There are many challenges related to the solution-based synthesis of uniform CAS nanoparticles with controlled properties. We have used the hot-injection method to produce CAS, since the method provides a high level of supersaturation of reagents for a very short instant of time causing rapid formation of nuclei.6 This nucleation step and the use of proper capping agents lead to the formation of monodisperse and uniform nanoparticles. In this study, we have synthesized colloidal famatinite (Cu3SbS4) nanoparticles. X-ray diffraction results indicated that optimization of the synthesis conditions allows selective formation of the Cu3SbS4 phase without other impurities. Thin films were deposited by spin-coating nanoparticle inks, and their optical and electrical properties were studied. Optimization of post-deposition annealing conditions was performed to obtain large grain films of the desired phase. Characterization of the CAS nanoparticles and films was performed using scanning electron microscopy, transmission electron microscopy, Raman spectroscopy, and UV-Vis-NIR spectroscopy to evaluate effects of synthesis conditions on the nanoparticle properties and also to evaluate the optimization of films obtained by post-deposition annealing steps. The goal of these studies is to determine the most effective method to enhance CAS film optical and electrical properties to achieve high efficiency CAS thin film solar cells.
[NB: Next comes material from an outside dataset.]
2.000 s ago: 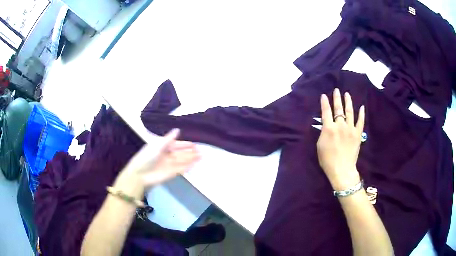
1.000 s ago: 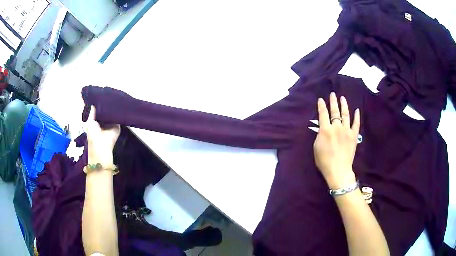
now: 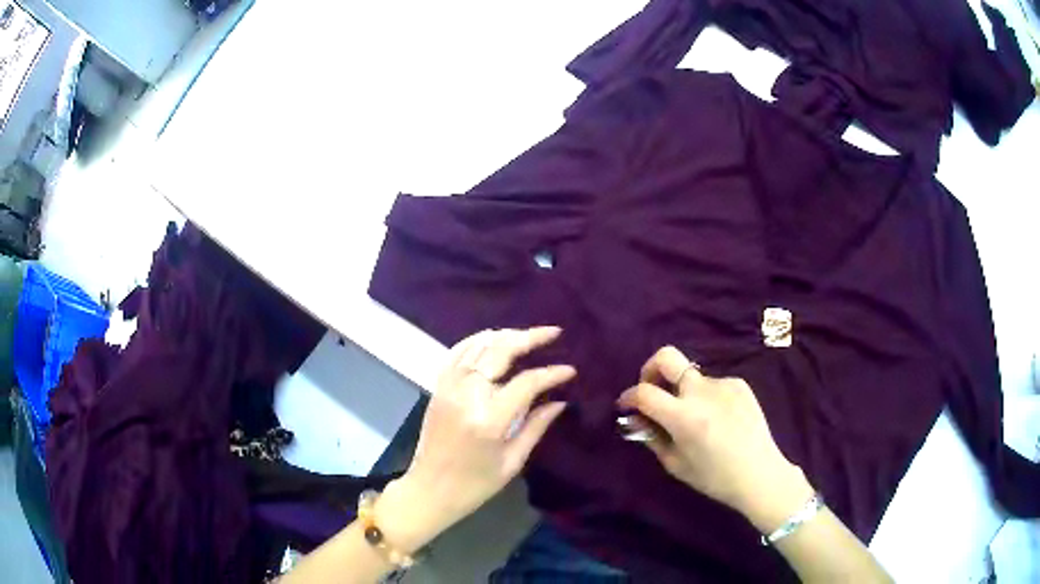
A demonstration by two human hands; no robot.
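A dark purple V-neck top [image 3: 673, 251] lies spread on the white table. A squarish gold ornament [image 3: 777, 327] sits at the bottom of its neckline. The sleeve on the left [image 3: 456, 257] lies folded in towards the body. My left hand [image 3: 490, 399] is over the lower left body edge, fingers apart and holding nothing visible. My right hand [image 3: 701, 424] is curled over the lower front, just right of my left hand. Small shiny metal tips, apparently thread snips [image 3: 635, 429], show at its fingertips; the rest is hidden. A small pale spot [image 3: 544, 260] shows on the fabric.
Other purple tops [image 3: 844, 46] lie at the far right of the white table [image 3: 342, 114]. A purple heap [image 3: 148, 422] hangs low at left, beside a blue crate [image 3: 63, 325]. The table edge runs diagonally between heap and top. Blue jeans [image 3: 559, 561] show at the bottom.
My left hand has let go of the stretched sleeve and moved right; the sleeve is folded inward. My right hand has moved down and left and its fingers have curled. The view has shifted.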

1. Ramasamy, K., et al., "Selective Nanocrystal Synthesis and Calculated Electronic Structure of All Four Phases of Copper–Antimony–Sulfide," Chemistry of Materials, 26, pp. 2891–2899 (2014).

2. Van Embden, J. and Tachibana, Y., "Synthesis and characterisation of famatinite copper antimony sulfide nanocrystals," Journal of Materials Chemistry, 22, pp. 11466-11469 (2012).
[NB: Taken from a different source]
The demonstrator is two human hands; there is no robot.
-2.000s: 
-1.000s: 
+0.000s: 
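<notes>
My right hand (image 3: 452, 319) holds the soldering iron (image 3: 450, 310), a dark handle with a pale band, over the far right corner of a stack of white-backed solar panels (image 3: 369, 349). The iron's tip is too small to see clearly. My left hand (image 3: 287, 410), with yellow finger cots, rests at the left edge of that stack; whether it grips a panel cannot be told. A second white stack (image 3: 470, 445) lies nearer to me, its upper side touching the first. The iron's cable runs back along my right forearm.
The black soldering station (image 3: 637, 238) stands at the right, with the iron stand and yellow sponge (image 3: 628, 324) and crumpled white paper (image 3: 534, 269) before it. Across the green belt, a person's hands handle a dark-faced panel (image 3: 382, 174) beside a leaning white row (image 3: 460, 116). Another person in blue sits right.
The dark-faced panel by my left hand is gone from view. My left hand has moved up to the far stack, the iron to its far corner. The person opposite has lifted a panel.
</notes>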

3. Franzer, N. D., et al., "Study of RF sputtered Cu3SbS4 thin-film solar cells," Photovoltaic Specialist Conference (PVSC), 2014 IEEE 40th, pp. 2326–2328 ( 2014).

4. Banu, S., et al., "Fabrication and characterization of cost-efficient CuSbS2 thin film solar cells using hybrid inks," Solar Energy Materials and Solar Cells, 151, pp. 14–23 (2016).

5. Welch, A. W., et al., "Self-regulated growth and tunable properties of CuSbS2 solar absorbers," Solar Energy Materials and Solar Cells, 132, pp. 499–506 (2015).

6. Kwon, S. G. and Hyeon, T., "Formation Mechanisms of Uniform Nanocrystals via Hot-Injection and Heat-Up Methods," Small, 7, pp. 2685–2702 (2011).